REQUIRED WORK —
Only the lines that hold the word "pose" are wanted from this listing.

INPUT RECORDS —

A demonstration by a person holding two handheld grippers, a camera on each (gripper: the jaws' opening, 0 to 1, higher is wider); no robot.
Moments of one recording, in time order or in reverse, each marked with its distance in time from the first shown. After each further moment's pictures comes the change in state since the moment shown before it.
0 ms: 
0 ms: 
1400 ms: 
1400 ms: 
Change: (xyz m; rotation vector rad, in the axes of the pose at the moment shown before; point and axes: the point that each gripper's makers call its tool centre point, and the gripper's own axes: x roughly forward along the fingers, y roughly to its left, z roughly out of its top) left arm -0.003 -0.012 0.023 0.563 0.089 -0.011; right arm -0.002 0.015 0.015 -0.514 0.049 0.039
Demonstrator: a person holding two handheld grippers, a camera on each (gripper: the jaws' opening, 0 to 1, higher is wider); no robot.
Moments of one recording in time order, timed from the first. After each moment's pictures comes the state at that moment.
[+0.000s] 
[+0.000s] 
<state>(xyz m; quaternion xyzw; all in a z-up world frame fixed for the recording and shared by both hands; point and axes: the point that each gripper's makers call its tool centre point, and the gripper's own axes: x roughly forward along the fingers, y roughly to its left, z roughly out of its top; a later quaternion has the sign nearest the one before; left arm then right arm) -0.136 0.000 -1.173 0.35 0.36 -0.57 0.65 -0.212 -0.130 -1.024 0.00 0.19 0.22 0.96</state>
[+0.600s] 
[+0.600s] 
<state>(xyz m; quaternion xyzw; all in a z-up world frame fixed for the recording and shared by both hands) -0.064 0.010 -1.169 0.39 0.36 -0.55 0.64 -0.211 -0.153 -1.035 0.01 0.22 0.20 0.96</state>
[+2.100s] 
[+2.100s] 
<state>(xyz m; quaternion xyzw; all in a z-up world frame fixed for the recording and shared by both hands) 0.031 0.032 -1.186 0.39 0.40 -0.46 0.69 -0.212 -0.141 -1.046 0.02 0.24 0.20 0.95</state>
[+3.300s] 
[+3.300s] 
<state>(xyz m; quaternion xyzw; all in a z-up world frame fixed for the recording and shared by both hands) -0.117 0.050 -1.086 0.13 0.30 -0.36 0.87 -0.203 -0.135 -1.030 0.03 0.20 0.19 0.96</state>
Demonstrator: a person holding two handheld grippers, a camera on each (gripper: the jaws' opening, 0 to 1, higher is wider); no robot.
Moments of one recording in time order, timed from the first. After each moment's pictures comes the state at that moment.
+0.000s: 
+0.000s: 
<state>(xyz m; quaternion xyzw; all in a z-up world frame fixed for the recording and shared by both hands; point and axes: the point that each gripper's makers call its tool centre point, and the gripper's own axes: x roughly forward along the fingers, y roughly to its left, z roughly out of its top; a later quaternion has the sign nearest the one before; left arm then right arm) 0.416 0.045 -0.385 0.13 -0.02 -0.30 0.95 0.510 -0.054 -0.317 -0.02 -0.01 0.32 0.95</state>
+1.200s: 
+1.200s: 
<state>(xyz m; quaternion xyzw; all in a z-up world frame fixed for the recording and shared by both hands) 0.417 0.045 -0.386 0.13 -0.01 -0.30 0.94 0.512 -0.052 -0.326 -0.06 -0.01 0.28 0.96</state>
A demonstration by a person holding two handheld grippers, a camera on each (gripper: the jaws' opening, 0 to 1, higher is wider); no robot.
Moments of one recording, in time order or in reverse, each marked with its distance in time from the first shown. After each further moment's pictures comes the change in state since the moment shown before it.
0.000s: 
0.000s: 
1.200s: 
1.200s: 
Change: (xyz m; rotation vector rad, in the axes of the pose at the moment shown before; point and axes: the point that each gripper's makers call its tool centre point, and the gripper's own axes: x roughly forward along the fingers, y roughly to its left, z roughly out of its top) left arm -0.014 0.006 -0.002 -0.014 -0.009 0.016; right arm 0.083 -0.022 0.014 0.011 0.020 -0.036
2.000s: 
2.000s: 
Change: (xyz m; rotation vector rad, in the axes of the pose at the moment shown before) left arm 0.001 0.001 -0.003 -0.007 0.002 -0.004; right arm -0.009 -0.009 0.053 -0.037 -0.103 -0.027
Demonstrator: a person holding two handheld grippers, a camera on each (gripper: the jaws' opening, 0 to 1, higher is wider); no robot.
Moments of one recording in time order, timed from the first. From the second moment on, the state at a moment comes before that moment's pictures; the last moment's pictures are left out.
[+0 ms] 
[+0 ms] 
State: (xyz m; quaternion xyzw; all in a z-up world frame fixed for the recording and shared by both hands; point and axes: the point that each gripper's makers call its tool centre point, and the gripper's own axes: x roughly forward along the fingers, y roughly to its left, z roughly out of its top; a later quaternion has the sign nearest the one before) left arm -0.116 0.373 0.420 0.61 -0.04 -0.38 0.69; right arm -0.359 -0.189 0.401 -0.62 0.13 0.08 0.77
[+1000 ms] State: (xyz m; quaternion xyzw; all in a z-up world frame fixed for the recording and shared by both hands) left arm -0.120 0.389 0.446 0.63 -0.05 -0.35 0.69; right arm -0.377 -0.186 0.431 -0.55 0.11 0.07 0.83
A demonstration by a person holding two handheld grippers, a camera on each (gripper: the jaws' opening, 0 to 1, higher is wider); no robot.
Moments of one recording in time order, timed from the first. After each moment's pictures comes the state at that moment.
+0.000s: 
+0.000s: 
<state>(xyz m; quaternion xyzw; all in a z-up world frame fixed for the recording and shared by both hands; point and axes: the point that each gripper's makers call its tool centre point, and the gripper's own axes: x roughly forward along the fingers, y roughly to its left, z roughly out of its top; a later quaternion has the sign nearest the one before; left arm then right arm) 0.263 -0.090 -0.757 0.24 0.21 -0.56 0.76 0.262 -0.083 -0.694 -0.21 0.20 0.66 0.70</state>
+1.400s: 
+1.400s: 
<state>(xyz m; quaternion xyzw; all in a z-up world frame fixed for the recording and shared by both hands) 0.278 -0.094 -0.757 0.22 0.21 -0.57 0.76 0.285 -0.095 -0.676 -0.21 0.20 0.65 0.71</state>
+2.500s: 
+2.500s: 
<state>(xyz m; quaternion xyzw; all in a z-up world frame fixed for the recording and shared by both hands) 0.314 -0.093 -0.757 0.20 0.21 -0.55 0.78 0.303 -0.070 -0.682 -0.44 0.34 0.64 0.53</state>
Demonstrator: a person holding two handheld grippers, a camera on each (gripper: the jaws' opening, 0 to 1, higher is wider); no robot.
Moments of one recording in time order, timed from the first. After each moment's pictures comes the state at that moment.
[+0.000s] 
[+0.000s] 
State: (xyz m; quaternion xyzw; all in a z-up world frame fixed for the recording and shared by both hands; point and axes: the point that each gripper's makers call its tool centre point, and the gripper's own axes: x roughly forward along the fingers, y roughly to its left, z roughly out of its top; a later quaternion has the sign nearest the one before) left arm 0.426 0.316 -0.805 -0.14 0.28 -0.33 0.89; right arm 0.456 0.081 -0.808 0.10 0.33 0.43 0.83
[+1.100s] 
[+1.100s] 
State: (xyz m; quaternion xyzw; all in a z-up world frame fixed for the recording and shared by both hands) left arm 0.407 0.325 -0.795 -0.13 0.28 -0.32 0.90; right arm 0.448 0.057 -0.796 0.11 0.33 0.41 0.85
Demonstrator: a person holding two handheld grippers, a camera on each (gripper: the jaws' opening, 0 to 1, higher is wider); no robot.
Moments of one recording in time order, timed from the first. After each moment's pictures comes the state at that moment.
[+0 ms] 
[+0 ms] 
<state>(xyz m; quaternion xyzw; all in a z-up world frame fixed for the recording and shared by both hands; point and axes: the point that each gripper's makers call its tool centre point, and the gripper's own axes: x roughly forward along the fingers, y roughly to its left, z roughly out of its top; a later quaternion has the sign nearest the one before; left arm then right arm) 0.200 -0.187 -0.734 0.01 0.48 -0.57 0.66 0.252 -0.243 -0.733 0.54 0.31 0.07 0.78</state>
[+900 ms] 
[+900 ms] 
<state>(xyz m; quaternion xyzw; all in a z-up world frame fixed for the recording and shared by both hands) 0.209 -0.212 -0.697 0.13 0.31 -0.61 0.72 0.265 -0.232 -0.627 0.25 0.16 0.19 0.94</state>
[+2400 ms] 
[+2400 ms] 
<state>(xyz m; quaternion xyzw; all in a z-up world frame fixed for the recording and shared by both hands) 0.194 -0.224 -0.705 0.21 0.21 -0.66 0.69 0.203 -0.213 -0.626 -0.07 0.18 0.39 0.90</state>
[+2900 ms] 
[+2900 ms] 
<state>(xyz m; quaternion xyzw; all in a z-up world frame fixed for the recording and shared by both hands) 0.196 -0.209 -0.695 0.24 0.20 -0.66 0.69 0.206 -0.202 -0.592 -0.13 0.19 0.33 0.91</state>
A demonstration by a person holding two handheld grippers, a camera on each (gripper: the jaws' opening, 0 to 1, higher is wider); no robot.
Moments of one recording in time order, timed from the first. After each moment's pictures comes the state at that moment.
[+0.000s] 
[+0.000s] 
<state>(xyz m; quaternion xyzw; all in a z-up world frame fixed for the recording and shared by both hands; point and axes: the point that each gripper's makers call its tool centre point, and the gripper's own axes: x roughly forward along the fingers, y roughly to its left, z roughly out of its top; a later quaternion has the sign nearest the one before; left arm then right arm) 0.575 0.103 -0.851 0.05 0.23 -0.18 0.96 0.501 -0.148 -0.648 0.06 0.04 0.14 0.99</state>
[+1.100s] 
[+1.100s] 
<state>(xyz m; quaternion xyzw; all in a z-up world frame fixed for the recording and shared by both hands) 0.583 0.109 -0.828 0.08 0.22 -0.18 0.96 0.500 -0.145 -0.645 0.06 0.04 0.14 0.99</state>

WRITTEN RESPONSE —
Change: (xyz m; rotation vector rad, in the axes of the pose at the moment shown before; point and axes: the point that each gripper's makers call its tool centre point, and the gripper's own axes: x roughly forward along the fingers, y roughly to its left, z roughly out of its top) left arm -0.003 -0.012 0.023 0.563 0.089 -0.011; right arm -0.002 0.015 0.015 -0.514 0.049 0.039
Change: (xyz m; rotation vector rad, in the axes of the pose at the moment shown before; point and axes: the point that each gripper's makers call its tool centre point, and the gripper's own axes: x roughly forward along the fingers, y roughly to its left, z roughly out of its top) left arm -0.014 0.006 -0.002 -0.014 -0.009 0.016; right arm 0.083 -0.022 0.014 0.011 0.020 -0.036
Change: (xyz m; rotation vector rad, in the axes of the pose at the moment shown before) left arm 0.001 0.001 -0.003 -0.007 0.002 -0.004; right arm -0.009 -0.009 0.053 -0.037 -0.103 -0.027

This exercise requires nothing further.